**Exercise requirements**
Copy out every line of the records where the string "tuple" occurs.

Segment Start: Exercise input

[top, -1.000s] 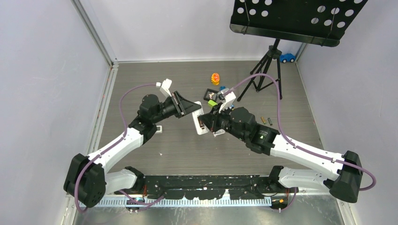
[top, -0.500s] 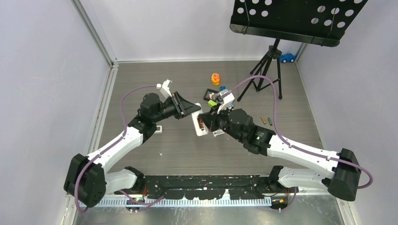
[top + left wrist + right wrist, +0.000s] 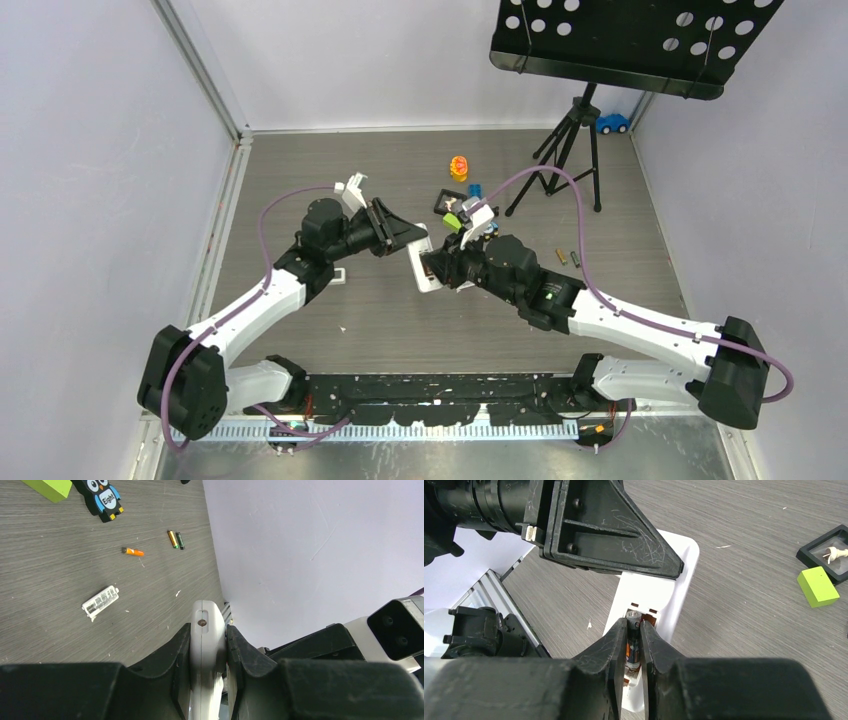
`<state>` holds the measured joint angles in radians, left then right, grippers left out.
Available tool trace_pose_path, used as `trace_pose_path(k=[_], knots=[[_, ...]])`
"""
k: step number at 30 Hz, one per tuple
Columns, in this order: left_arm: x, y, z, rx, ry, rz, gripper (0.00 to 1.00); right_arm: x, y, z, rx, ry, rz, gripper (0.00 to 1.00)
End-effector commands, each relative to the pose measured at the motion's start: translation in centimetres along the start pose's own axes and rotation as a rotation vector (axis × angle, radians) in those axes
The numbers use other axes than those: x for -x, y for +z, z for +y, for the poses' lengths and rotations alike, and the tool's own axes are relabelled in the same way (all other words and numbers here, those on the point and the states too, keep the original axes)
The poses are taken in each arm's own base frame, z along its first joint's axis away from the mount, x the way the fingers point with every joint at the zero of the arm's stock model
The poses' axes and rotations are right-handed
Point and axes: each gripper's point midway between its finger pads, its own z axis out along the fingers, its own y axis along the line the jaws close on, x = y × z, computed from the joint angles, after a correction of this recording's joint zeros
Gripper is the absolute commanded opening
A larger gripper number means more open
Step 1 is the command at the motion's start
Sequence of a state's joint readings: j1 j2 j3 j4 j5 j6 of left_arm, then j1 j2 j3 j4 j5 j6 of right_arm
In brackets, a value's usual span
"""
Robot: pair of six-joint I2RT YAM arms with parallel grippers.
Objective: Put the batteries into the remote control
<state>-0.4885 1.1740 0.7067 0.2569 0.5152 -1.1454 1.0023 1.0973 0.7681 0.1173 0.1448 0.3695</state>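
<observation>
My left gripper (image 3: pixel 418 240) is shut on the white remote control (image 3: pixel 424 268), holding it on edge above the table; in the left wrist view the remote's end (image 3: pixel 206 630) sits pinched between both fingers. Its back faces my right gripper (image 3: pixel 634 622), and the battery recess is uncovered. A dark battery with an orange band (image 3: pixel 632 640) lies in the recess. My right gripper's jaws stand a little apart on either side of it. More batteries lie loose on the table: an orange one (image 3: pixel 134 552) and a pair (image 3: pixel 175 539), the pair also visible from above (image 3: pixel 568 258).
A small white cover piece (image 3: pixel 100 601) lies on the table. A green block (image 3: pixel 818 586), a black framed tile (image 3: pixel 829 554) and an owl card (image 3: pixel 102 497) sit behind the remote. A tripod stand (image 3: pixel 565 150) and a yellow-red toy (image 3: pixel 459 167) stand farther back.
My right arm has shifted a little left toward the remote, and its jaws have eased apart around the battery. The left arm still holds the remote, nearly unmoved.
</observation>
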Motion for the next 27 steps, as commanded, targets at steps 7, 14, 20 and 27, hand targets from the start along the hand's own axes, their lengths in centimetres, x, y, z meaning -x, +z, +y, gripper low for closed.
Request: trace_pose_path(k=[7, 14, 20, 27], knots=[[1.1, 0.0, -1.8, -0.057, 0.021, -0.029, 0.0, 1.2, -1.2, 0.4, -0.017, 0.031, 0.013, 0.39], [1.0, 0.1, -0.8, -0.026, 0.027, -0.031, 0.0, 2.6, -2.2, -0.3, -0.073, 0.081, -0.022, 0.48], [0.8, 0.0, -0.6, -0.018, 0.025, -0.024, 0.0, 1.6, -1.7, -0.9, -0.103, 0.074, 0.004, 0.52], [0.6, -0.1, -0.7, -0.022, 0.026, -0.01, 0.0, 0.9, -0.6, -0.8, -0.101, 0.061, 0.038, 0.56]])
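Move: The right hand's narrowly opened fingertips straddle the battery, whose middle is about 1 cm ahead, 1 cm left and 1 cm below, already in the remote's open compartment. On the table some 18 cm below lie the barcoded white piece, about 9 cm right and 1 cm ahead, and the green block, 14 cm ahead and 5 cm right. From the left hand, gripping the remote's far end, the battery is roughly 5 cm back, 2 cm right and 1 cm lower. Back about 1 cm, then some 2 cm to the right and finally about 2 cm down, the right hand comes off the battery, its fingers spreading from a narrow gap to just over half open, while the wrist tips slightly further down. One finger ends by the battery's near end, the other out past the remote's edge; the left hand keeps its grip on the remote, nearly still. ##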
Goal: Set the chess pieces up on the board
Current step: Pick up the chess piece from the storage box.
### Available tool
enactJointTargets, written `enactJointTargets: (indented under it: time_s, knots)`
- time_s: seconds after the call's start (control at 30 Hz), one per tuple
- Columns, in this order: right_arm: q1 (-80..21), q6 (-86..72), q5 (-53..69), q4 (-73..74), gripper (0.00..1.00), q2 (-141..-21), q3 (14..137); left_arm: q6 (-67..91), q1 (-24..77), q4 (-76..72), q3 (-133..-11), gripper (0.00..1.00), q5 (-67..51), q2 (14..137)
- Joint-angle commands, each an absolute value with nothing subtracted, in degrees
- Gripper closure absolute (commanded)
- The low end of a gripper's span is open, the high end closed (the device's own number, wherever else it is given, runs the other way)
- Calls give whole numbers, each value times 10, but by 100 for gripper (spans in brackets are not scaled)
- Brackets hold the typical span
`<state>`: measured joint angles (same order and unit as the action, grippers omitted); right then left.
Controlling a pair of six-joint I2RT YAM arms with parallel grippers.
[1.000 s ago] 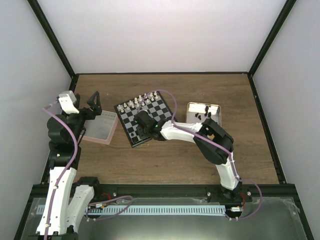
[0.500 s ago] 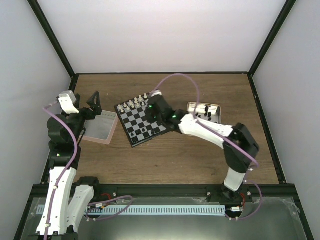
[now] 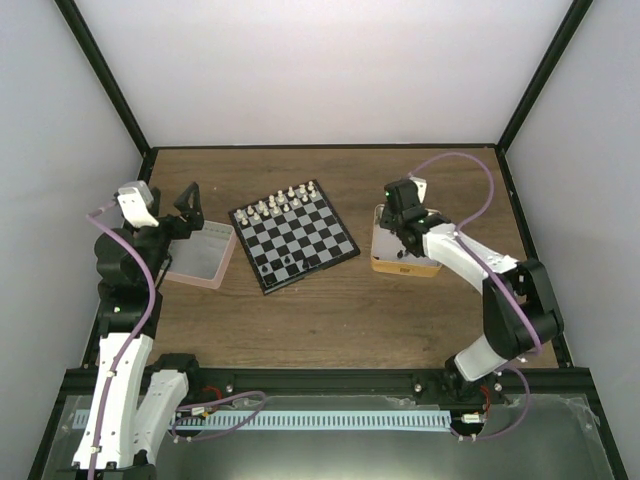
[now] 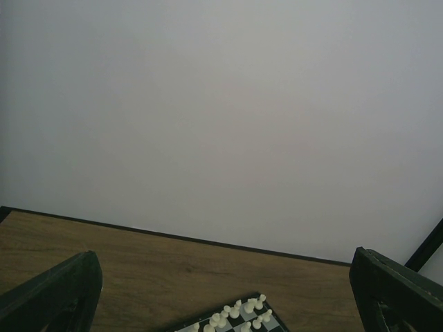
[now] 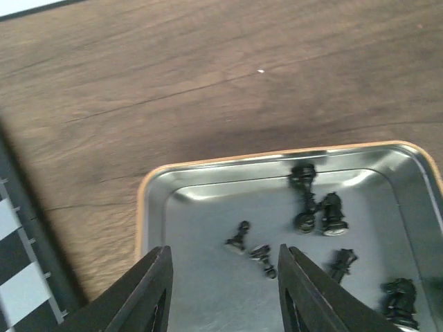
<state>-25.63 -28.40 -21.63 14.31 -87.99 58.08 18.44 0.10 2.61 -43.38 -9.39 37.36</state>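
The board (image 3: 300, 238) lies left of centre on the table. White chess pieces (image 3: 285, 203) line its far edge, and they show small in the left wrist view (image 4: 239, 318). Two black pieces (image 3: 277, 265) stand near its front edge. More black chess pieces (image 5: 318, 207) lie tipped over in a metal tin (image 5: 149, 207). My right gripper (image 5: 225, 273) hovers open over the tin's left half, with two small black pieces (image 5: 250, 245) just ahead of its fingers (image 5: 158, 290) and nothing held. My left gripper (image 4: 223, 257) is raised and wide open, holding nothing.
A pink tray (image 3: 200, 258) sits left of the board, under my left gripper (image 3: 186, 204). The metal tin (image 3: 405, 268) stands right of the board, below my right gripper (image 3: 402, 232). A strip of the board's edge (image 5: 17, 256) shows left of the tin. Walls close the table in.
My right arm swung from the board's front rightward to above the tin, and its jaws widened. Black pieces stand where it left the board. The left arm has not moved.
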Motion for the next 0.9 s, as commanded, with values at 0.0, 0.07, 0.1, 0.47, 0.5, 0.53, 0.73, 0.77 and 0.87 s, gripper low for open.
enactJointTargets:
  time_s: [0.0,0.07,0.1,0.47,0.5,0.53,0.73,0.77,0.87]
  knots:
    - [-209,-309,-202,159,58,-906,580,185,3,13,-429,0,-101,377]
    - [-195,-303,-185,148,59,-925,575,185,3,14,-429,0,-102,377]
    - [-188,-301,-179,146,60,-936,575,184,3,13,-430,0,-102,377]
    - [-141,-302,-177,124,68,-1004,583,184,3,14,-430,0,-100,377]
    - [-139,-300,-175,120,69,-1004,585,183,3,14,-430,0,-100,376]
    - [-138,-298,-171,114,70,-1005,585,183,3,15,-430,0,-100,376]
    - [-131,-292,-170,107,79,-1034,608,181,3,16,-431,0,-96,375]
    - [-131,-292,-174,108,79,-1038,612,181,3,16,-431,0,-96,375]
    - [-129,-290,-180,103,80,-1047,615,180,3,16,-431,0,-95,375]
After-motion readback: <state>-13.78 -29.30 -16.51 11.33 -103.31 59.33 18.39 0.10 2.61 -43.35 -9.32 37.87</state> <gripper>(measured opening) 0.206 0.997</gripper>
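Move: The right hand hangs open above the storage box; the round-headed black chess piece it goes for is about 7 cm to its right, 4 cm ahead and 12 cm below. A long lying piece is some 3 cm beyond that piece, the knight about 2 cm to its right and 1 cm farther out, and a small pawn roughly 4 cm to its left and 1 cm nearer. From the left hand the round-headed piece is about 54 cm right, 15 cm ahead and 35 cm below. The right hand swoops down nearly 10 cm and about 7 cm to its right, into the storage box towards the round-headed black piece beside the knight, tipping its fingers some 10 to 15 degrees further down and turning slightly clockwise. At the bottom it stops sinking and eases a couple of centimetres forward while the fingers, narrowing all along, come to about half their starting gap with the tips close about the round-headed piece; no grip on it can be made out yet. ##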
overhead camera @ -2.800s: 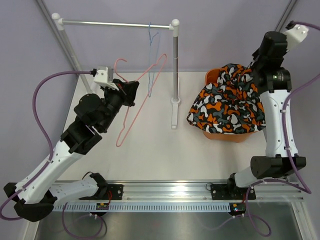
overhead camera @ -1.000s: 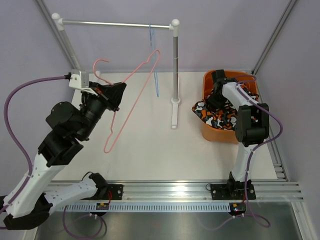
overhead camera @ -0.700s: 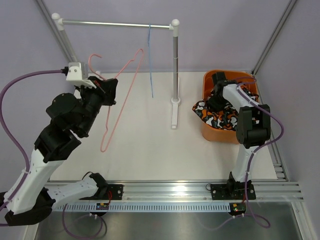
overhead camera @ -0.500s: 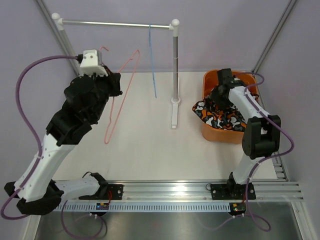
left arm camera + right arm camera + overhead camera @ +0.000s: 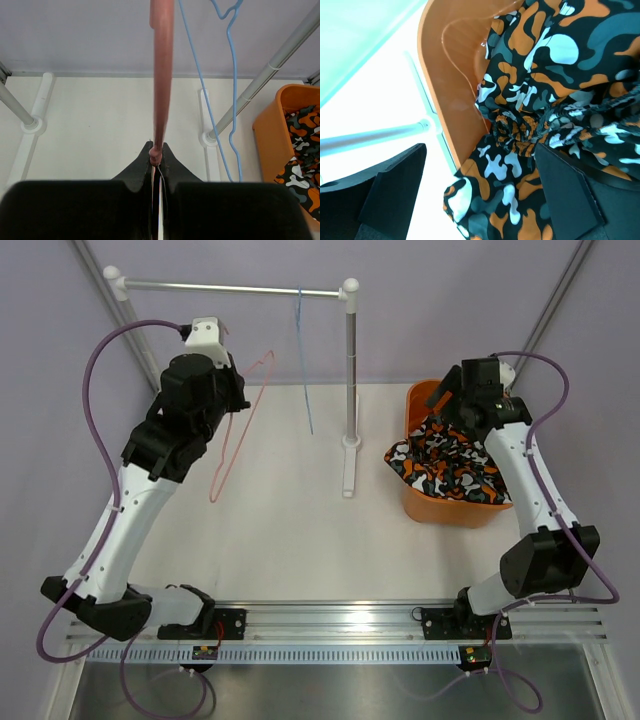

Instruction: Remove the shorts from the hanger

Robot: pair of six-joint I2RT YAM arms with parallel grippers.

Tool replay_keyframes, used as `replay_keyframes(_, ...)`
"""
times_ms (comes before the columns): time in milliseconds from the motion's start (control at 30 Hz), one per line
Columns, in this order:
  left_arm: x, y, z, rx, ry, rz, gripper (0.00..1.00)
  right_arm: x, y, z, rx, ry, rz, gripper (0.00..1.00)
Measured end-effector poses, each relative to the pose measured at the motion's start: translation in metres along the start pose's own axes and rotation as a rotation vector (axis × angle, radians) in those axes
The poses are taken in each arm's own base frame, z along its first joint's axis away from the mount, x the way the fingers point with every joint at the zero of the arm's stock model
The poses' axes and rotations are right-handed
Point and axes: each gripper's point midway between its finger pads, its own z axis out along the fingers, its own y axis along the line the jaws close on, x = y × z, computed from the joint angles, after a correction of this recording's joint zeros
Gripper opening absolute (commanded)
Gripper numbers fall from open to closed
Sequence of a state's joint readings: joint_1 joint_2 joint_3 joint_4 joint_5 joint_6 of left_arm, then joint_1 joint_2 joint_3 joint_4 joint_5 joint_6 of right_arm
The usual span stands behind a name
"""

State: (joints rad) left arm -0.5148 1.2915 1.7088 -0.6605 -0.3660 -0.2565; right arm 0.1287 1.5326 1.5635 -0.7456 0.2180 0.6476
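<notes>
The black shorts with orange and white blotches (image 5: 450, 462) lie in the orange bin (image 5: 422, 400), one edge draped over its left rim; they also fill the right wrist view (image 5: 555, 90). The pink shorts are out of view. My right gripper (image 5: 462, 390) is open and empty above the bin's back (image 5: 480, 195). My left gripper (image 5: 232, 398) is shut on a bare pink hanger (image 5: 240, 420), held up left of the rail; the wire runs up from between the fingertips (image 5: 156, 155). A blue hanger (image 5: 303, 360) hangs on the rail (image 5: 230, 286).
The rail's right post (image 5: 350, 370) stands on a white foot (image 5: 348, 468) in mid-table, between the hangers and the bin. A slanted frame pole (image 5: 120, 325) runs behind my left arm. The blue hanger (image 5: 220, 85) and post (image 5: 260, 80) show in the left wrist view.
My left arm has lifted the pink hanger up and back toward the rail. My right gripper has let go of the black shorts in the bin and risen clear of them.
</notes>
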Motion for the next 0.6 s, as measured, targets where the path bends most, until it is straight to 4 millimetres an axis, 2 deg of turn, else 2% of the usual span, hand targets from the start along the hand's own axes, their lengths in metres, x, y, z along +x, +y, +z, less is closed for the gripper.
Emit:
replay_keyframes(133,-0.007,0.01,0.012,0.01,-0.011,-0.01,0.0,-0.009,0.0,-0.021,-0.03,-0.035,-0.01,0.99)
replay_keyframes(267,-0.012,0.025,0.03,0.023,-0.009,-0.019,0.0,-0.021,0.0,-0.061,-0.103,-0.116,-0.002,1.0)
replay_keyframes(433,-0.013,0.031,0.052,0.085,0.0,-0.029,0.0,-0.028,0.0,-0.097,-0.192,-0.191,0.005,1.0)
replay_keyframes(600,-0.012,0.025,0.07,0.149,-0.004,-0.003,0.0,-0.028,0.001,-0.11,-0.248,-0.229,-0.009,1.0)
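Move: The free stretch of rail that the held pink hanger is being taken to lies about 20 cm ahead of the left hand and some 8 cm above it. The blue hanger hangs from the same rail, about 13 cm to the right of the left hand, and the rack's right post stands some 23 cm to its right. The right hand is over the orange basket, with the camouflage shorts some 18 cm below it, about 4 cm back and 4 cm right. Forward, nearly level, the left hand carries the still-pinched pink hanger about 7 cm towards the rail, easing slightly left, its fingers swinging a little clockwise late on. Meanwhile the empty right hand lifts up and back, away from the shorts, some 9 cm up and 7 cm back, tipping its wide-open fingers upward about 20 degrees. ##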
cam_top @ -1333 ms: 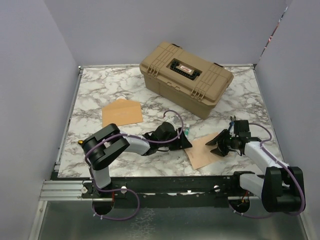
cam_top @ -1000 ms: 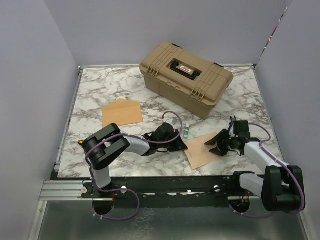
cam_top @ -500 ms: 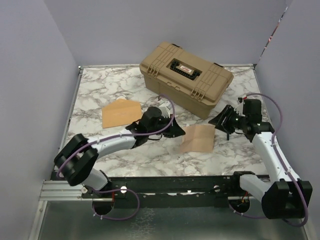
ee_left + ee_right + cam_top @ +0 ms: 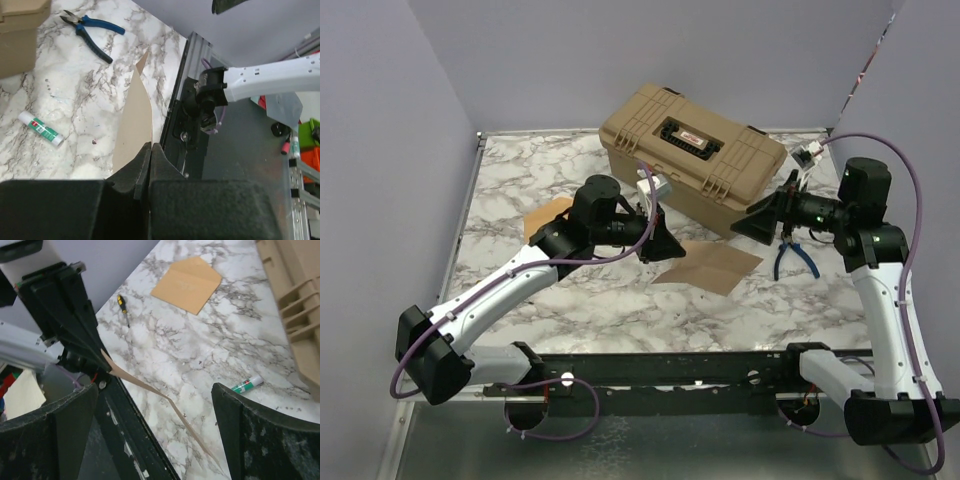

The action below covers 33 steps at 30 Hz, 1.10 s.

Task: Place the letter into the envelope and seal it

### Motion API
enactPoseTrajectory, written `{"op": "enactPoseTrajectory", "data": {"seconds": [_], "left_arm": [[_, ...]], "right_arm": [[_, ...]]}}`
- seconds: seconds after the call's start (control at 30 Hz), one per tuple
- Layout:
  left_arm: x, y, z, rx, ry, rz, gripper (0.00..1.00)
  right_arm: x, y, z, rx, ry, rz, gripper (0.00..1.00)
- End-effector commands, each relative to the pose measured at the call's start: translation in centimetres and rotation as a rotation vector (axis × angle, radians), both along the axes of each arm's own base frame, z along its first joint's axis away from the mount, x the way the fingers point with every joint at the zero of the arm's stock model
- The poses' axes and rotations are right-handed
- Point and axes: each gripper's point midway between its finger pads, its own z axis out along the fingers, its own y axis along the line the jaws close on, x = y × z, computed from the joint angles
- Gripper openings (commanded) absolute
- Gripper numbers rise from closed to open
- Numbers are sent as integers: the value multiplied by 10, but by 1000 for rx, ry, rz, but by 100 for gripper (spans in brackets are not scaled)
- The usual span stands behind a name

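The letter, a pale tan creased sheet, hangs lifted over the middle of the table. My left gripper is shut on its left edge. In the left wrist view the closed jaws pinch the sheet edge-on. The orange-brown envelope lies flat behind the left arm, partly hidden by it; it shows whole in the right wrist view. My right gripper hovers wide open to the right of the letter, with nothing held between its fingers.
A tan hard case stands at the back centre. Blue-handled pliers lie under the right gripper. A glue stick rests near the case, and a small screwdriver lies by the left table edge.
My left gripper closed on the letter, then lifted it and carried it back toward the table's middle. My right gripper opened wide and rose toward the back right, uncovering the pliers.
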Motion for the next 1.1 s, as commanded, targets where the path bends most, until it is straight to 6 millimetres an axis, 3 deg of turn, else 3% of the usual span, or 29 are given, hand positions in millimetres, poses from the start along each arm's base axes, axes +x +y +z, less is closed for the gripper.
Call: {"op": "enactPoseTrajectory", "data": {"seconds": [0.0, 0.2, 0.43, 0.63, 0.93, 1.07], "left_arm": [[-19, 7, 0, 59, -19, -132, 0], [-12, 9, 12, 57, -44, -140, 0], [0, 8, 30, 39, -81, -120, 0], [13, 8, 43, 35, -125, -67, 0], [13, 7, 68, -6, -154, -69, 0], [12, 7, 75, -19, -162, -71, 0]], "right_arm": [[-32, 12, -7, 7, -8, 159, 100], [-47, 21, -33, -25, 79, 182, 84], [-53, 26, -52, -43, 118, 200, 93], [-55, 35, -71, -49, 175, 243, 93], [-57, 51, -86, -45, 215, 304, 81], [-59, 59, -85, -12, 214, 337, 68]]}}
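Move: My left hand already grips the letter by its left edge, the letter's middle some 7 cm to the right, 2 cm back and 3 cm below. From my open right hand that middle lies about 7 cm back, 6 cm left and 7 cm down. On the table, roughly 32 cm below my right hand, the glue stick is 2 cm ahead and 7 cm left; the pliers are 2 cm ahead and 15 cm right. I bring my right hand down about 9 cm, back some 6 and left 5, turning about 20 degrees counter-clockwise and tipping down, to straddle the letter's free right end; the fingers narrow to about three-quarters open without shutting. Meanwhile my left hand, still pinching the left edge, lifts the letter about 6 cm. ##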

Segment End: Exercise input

**The completed task**
k: step number at 30 Hz, one per tuple
- time_s: seconds after the call's start (control at 30 Hz), one per tuple
- seconds: seconds after the call's start (control at 30 Hz), one per tuple

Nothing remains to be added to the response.